What the task requires> Starting with the line containing "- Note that" and going on through the line containing "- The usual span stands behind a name", return the lines of the data below exactly, and only those.

Provided material>
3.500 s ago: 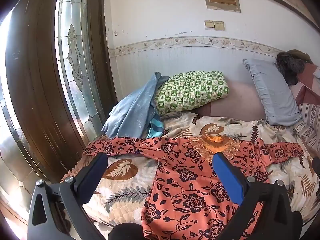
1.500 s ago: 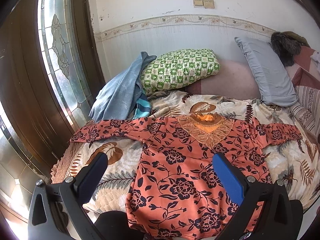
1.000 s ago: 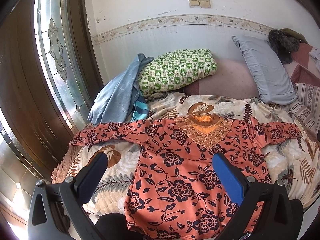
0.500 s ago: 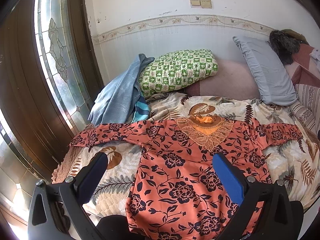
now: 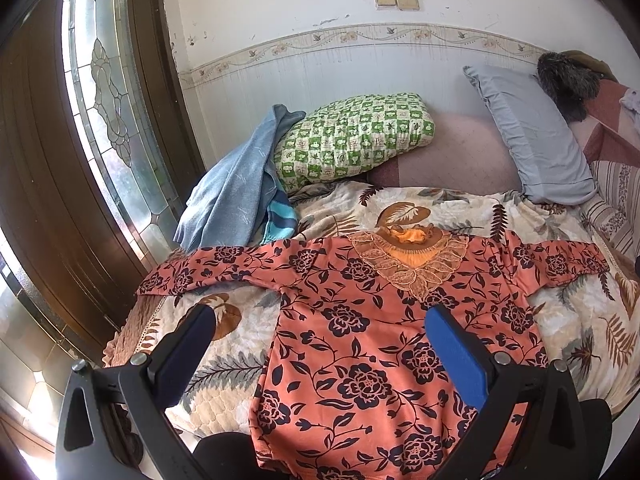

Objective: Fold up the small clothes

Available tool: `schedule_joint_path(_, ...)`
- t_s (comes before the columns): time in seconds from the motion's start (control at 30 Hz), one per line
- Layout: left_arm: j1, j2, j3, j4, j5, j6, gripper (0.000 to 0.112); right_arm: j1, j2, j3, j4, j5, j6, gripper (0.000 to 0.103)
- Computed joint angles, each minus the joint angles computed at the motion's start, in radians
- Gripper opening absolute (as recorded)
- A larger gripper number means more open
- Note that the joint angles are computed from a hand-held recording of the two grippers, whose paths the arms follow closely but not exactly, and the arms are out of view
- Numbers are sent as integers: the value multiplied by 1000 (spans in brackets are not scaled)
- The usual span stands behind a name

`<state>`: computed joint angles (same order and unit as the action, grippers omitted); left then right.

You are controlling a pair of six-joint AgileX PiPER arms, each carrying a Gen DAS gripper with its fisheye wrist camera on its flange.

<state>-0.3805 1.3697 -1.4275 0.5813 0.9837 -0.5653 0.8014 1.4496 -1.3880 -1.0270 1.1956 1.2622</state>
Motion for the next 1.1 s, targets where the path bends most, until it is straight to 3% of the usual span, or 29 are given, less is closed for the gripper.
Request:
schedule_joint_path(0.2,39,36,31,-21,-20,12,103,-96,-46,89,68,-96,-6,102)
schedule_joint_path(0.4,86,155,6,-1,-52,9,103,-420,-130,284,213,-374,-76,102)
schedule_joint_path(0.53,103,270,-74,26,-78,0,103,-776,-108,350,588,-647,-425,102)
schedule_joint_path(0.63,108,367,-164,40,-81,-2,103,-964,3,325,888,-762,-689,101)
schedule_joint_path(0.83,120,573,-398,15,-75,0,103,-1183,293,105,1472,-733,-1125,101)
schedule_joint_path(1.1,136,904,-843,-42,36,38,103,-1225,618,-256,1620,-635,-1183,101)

Answer for the task>
- Note that the joint angles are computed from a hand-held recording of the two grippers, whose paths the arms follow closely but not exactly, and the arms are out of view
- Numbers are sent as integers: the value multiplied by 1000 (spans in brackets are not scaled)
- The usual span stands behind a name

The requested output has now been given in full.